Next Word Prediction using GLM

Narendra S. Shukla
October '2016

Analyzing the Corpus

  • For the sake of this Analysis, a Data-Set from (HC Corpora) was used, http://www.corpora.heliohost.org

  • Original Data-Set consisted of 899288 Blogs, 1010242 News and 2360148 Tweets

  • Exploratory Data Analysis was done on 10k Blogs, News and Tweets (from HC Corpora) using “tm” and “RWeka” packages

  • Here's the report of the Analysis, http://rpubs.com/NarenShukla/TextDataMining

  • This Exploratory Data Analysis laid solid foundation for building Next Word Prediction (NWP) Algorithm, down the line

  • Noticed performance bottlenecks in using “tm” and “RWeka” packages, while scaling to higher volumes

  • So used “Stylo” package instead, to build the model, for faster performance

Building the Language Model

  • Loaded 25% of Corpus (Blogs, News and Tweets) using “Stylo” package and created (Bigrams, Trigrams, Quadgrams & Unigrams) Frequency Lists from it, in 1 hour

  • Pre-Processing applied was : Remove Non-English Words, Remove Swear Words, Remove Punctuation, Use lower-case

  • English Stop-Words were NOT REMOVED. Stemming was NOT REMOVED. They played vital role in next word prediction (NWP) logic

  • “Stylo” package commands used were, like, (load.corpus.and.parse), (delete.stop.words), (make.frequency.list)

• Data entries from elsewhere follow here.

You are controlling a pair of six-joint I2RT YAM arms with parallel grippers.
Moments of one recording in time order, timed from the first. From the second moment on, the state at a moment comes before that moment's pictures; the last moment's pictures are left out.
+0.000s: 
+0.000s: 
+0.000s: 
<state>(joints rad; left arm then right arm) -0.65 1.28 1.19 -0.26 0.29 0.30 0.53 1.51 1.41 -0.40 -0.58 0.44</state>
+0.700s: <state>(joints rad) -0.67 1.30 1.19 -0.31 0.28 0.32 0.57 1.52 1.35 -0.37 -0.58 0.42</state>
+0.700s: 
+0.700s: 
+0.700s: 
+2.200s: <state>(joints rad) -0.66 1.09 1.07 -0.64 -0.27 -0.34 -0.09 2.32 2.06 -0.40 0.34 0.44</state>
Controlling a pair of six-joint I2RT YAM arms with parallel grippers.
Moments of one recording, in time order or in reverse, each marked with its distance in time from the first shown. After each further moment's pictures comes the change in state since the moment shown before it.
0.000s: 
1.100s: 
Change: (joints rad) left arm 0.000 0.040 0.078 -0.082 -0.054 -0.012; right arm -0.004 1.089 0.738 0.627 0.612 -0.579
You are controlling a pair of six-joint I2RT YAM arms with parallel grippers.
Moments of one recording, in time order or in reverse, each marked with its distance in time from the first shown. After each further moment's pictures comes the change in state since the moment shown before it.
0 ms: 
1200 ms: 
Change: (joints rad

  • To speed up the performance further, from each of the N-grams, only those Frequencies were retained which were Greater than MEAN(Frequency) for that N-gram

  • The Final (Bigrams, Trigrams, Quadgrams & Unigrams) were written to CSV files, which would be fed to NWP algorithm at run-time

  • The NWP (Next Word Prediction) algorithm would read these files in, load them into (data.tables) and also use (setkey) commands to index (word) column of these N-grams

  • These measures ensured that the NWP algorithm returned results in reasonable amount of time

The Next Word Prediction (NWP) Algorithm

  • Basic N-gram models calculate conditional probability of the (n)th word based on (Maximum Likelyhood) estimate of (n-1) words sequence

  • Smoothing methods “reduce” probability mass of occurring sequences and “assign” reasonable probabilities to sequences that didn't occur in the corpus

  • Considered various smoothing methods like “backoff”, “interpolated”, “Good-Turing Estimate”, “Absolute Discounting” and “Kneser-Ney Smoothing”

  • Finally settled down to “Generalized Lauguage Models (GLM)” based on “t sequences” (Typology Lauguage Models) of Jugend forscht project

  • This model splits word sequences \( w_{i-n+1}^{i} \) into (n-1) different t sequences, \( (t_{i-n+1}^{i}, t_{i-n+2}^{i}, ..., t_{i-1}^{i}) \) and then calculates conditional probability of each sequence and aggregates them

  • GLM achieves reduction of data sparsity, by replacing every word in a sequence (except 1st and last word) with a wildcard (*) word. Hence this model yields better results for unseen sequences, than any other Smoothing Model including Kneser-Ney

  • Reference - https://west.uni-koblenz.de/sites/default/files/BachelorArbeit_MartinKoerner.pdf

The Next Word Prediction (NWP) Shiny App

  • Let's say, you are given a phrase (hope you get) and you have to determine the Probability of word (to). GLM t-sequence model works this way,

  • P(ML) (to|hope * *) = c(hope * * to)/c(hope * *)   # Derived from (Quadgram) and (Trigram)
    P(ML) (to|you *) = c(you * to)/c(you *)            # Derived from (Trigram) and (Bigram)
    P(ML) (to|get) = c(get to)/c(get)                  # Derived from (Bigram) and (Unigram)
    
    P(ML) (to|hope you get) = mean(P(ML) (to|hope * *), P(ML) (to|you *), P(ML) (to|get))
    
  • The app can be accessed by URL https://narenshukla.shinyapps.io/predictNextWordApp/

  • The code is available at https://github.com/NarenShukla/predictNextWordApp

  • You enter the Sentence, for which, you want the App, to Predict the Next Word. You have to Press (Fetch Results) Button to See Results. The app takes the last 3 words. And tries to predict the Next Word. If it can't do that, it will take last 2 words. Else, it takes the last Word

  • This will trigger the backend logic. You will get the message … Running Prediction Logic. Once it's done, the results are displayed in the Main Panel

  • You see 2 types of results. One, A WordCloud of Predicted Words. Two, Predicted Words along with their Probabilities and Percents, in Descending Order. The app also lists some of the phrases, previously tried out

  • I am sure you will be amazed by this App !!!